= Prompt =
From the listing below, retype exactly the line holding "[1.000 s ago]", the line holding "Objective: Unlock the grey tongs", and the lines between them; skip everything else.

= Data extracts =
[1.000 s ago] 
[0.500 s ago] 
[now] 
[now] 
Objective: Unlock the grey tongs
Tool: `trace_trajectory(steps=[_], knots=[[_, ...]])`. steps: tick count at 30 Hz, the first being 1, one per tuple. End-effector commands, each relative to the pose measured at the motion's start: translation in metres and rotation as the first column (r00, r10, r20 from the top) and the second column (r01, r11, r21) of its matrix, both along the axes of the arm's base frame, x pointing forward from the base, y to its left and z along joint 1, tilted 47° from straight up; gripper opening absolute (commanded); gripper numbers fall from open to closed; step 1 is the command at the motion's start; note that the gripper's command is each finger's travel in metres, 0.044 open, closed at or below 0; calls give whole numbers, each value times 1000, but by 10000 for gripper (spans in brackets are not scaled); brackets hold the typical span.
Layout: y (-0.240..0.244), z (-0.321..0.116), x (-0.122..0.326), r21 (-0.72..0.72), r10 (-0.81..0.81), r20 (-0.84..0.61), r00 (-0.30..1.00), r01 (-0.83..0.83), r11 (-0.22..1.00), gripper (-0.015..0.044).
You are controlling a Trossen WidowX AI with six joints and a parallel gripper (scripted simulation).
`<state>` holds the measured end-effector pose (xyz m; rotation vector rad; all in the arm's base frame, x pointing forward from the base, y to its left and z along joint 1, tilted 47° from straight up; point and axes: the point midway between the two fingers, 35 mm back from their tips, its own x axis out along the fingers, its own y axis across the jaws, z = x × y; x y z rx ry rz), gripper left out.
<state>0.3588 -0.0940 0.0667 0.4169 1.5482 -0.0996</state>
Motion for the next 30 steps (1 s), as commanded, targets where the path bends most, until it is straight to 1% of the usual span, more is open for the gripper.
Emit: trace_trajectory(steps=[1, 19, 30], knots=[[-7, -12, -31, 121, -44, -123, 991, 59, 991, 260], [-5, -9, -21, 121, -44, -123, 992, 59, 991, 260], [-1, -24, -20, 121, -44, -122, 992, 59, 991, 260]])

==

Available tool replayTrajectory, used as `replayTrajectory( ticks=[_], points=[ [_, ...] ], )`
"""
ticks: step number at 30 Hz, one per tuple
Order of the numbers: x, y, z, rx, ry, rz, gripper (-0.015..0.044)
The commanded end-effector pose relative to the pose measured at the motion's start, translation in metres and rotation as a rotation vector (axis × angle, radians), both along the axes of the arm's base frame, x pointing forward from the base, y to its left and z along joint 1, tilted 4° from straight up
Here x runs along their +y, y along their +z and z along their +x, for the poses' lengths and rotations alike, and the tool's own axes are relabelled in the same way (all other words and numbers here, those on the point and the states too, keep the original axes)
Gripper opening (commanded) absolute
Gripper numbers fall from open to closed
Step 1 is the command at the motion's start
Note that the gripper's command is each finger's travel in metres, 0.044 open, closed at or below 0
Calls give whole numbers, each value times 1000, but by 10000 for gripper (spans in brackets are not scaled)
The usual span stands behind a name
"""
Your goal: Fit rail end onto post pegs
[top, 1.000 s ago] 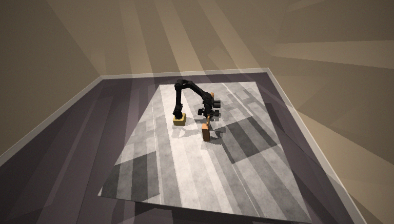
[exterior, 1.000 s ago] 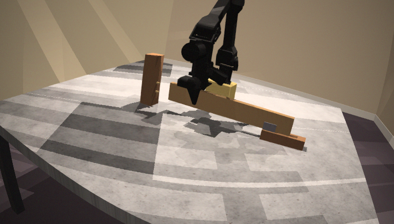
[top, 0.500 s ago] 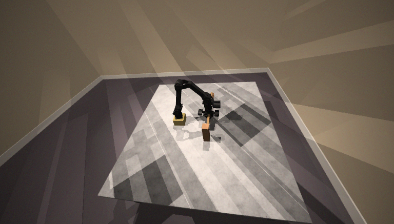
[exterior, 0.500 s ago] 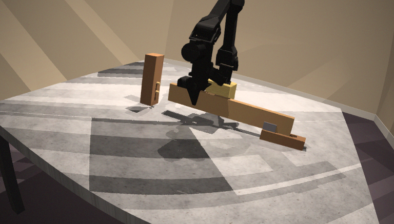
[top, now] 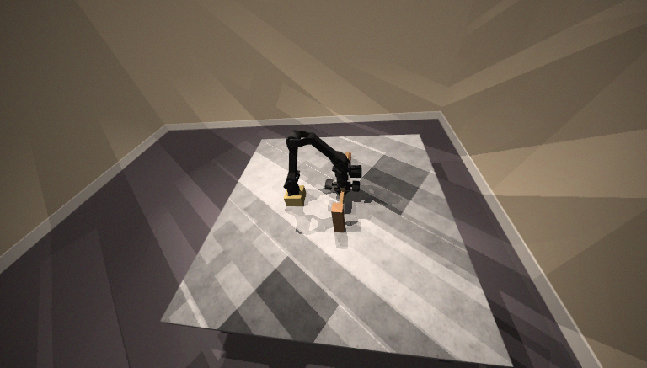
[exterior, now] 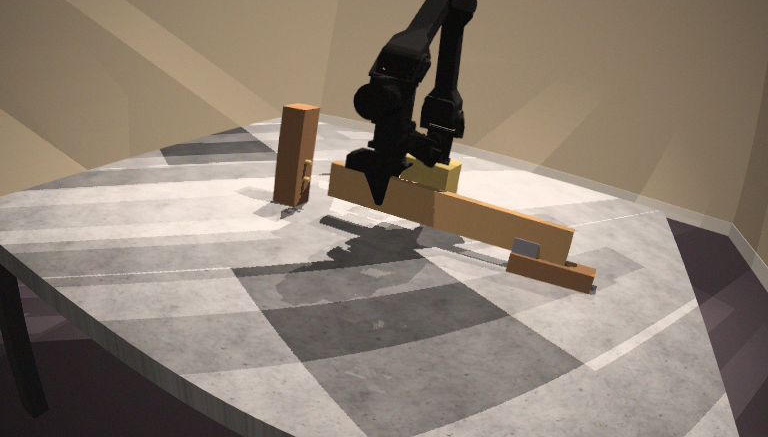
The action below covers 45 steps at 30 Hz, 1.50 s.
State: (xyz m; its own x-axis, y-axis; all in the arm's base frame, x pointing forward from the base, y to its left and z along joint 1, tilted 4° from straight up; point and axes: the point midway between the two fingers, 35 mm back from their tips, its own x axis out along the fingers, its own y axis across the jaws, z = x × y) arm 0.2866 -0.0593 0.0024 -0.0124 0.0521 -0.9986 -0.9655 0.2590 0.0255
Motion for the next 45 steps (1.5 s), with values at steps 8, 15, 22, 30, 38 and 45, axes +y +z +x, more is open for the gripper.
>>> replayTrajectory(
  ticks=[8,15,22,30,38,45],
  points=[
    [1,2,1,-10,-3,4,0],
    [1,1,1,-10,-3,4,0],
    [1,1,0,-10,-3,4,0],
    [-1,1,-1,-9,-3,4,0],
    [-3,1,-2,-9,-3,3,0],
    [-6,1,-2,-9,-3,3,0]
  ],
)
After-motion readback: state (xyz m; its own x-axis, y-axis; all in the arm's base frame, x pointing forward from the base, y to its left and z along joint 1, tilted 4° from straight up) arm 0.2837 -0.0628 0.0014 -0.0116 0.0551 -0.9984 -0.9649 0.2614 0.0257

= Task response =
[1.000 s ago] 
[0.500 s ago] 
[now] 
[now] 
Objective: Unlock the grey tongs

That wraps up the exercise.